FIG. 1 is a sectional view showing a processing sequence of an insulating film according to an embodiment of the present invention in the order of steps.

FIG. 2 is a sectional view showing a process of processing an insulating film according to an embodiment of the present invention in the order of steps.

FIG. 3 is a top view of an insulating film processed by a processing method according to the present invention and a processing method according to a comparative example.

FIG. 4 is a cross-sectional view illustrating a process of processing an insulating film according to a comparative example in the order of steps.

FIG. 5 is a cross-sectional view illustrating a process of processing an insulating film according to a comparative example in the order of steps.
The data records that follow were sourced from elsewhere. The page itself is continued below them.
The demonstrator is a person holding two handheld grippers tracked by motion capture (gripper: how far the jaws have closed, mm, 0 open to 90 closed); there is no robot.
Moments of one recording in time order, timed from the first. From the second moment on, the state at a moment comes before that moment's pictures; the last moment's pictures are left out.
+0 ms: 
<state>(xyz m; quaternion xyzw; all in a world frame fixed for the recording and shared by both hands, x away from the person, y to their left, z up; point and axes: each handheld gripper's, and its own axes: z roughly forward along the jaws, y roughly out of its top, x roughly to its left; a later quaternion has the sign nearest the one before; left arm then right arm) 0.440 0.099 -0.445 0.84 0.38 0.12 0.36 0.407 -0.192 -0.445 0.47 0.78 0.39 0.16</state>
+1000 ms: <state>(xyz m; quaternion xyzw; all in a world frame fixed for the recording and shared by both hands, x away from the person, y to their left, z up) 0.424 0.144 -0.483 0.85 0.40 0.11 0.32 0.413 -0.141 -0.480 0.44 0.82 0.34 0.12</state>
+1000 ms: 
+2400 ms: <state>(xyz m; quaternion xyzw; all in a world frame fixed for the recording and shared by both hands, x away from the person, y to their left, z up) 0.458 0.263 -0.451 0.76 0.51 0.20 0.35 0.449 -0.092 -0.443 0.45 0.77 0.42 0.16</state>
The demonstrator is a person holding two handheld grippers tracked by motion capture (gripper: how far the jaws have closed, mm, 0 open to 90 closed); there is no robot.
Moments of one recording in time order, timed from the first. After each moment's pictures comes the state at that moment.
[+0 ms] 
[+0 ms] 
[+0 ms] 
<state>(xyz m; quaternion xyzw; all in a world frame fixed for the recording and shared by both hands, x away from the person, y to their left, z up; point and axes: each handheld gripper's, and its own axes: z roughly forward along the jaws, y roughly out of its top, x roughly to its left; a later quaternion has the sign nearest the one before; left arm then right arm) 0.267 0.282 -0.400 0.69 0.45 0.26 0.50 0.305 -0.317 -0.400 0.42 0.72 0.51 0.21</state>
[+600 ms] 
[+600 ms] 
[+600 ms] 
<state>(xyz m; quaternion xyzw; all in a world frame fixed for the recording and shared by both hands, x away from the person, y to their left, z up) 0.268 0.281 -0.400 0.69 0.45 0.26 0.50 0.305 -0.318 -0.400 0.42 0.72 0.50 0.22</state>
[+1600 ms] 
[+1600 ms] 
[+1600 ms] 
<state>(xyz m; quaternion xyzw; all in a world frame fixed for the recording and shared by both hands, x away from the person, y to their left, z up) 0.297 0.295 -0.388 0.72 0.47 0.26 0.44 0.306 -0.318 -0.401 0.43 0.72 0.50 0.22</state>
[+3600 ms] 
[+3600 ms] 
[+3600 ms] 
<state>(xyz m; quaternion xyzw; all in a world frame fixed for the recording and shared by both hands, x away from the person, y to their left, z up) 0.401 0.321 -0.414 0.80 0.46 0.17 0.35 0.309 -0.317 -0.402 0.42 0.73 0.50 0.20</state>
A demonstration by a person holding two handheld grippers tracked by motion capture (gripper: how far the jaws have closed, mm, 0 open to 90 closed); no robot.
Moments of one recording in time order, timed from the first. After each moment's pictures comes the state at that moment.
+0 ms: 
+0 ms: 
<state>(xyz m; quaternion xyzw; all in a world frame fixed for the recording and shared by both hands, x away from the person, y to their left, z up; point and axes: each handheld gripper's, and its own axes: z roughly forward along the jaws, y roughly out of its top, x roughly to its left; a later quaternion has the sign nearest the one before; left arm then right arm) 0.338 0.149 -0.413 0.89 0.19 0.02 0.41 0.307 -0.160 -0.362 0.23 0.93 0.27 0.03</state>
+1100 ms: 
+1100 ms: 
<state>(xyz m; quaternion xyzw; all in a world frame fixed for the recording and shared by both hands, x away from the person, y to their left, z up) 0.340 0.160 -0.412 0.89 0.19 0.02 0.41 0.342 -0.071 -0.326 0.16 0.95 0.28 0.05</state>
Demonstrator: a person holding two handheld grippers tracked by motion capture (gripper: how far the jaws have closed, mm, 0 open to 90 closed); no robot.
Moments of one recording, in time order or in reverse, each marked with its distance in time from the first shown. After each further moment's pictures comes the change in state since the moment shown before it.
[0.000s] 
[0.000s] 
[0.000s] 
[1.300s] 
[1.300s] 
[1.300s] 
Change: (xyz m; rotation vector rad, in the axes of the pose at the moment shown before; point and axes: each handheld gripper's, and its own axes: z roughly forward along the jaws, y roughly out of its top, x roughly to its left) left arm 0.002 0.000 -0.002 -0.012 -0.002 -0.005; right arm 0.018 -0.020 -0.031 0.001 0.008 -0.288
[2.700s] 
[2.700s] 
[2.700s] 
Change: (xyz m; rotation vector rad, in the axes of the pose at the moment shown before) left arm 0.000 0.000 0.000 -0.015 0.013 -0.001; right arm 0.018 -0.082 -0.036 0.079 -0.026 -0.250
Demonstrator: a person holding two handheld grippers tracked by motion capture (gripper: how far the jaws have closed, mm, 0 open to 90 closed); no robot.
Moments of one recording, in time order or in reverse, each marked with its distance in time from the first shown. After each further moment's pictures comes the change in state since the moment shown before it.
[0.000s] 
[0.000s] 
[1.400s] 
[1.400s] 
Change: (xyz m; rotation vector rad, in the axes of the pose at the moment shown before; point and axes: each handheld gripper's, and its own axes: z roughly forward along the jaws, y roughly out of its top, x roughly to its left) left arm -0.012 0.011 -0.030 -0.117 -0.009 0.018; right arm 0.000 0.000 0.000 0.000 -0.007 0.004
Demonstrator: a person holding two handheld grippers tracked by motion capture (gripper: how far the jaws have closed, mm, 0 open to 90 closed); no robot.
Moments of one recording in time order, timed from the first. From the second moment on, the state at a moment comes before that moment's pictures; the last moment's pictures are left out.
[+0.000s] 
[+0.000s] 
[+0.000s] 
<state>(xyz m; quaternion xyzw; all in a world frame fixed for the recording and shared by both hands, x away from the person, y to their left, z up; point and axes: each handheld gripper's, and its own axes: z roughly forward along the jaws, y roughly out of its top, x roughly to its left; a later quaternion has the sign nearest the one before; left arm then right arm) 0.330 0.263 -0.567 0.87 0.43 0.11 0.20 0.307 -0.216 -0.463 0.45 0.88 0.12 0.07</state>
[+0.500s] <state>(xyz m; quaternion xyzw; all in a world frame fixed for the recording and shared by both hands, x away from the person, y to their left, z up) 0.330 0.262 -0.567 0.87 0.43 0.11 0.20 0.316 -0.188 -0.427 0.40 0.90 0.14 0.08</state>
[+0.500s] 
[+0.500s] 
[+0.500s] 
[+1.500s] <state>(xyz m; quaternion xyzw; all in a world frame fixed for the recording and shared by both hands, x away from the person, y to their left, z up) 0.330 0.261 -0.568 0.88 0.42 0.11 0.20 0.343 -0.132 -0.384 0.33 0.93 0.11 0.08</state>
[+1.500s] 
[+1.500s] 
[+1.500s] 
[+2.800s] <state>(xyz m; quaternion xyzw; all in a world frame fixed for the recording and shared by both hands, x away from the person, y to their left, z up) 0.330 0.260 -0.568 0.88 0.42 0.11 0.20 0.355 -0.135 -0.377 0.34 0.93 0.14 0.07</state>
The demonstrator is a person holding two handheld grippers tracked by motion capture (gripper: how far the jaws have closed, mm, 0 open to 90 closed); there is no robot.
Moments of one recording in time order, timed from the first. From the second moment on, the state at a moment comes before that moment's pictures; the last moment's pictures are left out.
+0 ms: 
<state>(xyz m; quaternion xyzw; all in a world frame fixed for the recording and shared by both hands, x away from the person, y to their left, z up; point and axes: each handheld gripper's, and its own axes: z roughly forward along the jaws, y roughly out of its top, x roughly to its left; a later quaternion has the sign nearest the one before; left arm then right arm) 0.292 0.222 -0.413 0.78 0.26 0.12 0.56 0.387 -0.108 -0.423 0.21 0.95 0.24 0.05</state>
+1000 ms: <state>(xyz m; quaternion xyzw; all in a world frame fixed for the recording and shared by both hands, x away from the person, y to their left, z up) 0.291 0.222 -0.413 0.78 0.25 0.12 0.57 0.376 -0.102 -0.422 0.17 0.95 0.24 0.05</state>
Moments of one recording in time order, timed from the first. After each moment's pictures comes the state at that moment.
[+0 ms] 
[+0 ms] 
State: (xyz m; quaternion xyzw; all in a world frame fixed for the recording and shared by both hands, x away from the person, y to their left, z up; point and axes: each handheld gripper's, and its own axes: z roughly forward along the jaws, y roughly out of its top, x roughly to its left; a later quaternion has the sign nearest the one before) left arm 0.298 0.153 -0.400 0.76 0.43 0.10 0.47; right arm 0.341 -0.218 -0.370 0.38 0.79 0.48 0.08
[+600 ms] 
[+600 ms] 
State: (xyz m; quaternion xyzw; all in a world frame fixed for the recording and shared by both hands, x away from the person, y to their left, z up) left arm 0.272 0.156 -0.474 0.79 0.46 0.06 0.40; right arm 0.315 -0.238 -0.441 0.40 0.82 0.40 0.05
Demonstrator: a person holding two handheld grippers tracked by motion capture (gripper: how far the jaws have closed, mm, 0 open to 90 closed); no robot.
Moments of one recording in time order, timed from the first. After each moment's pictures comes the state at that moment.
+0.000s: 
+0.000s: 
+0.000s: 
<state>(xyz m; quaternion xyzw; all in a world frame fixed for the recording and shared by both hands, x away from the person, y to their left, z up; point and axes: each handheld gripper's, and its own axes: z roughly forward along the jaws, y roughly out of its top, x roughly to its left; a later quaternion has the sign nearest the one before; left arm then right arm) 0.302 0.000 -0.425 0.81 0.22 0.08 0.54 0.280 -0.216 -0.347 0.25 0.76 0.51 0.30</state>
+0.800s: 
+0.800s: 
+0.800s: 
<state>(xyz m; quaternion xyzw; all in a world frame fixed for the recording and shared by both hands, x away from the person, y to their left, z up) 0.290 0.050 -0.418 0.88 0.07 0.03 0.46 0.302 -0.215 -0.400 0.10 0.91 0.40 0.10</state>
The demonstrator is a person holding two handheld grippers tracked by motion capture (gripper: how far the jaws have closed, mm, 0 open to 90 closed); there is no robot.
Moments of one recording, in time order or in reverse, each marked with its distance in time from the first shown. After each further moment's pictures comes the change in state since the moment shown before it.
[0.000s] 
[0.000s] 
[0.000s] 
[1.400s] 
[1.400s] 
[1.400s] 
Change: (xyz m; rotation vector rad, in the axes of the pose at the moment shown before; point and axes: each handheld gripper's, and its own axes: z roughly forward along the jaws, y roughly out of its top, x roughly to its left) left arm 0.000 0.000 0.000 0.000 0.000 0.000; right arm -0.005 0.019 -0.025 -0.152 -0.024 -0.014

FIG. 6 is an electron micrograph of a surface when a mask material according to the present invention and a mask material according to a comparative example are etched under the etching conditions of an insulating film.

[Explanation of symbols]

 1, 11 wafer substrate 2, 12 film to be processed 3, 13 mask material 4, 14 resist 5, 15 resist pattern 6, 16 mask material pattern 7, 17 insulating film pattern

──────────────────────────────────────────────────続 き Continued on the front page (51) Int.Cl. ⁷ Identification symbol FI Theme coat ゛ (Reference) H01L 21/312 H01L 21/30 573 5F058 // G03F 7/40 521 21/302 F C08L 83:16 (72 ) Inventor Shuji Hayase 1 Toshiba-cho, Komukai-Toshiba-cho, Kawasaki-shi, Kanagawa F-term in the Toshiba R & D Center (reference) 2H096 AA25 CA02 HA23 4F006 AA42 AB39 AB76 BA01 BA06 BA08 CA03 CA08 DA03 EA03 4J035 HA02 HA05 JA01 JA02 JB01 JB02 LB16 5F004 AA02 BA11 BA13 BA14 BA17 BA20 CA03 CA04 DA04 DA05 DA06 DA07 DA10 DA11 DA13 DB03 DB24 EB07 5F046 NA12 5F058 AC03 AF04 AG01 AH01 BD04 BF07 BF25

Claims (5)

[Claims] A step of forming a mask material containing an organic silicon compound having a bond of silicon and silicon or silicon and carbon in a main chain on an insulating film; a step of decomposing an organic group of the organic silicon compound; Forming a resist film on the mask material; forming a resist pattern by performing pattern exposure and development on the resist film; transferring the resist pattern to the mask material to form a mask material pattern And a step of transferring the mask material pattern to the insulating film. 2. The method according to claim 1, wherein the decomposition of the organic group of the organosilicon compound is performed by annealing the mask material at a temperature of 300 to 1200 ° C. or irradiating the mask material with an electron beam. Item 4. The method for processing an insulating film according to Item 1. 3. The method according to claim 1, wherein the decomposition of the organic group of the organic silicon compound is performed so that the degree of decomposition is at least 0.98 or less, where the area absorption intensity of the infrared absorption spectrum of the organic group is 1. The method for processing an insulating film according to claim 1. 4. The method according to claim 2, wherein the annealing is performed in an atmosphere having an oxygen concentration of 1% or less. 5. The method according to claim 2, wherein the annealing is performed in a reduced pressure atmosphere of 1 × 10 ⁻¹ Torr or less.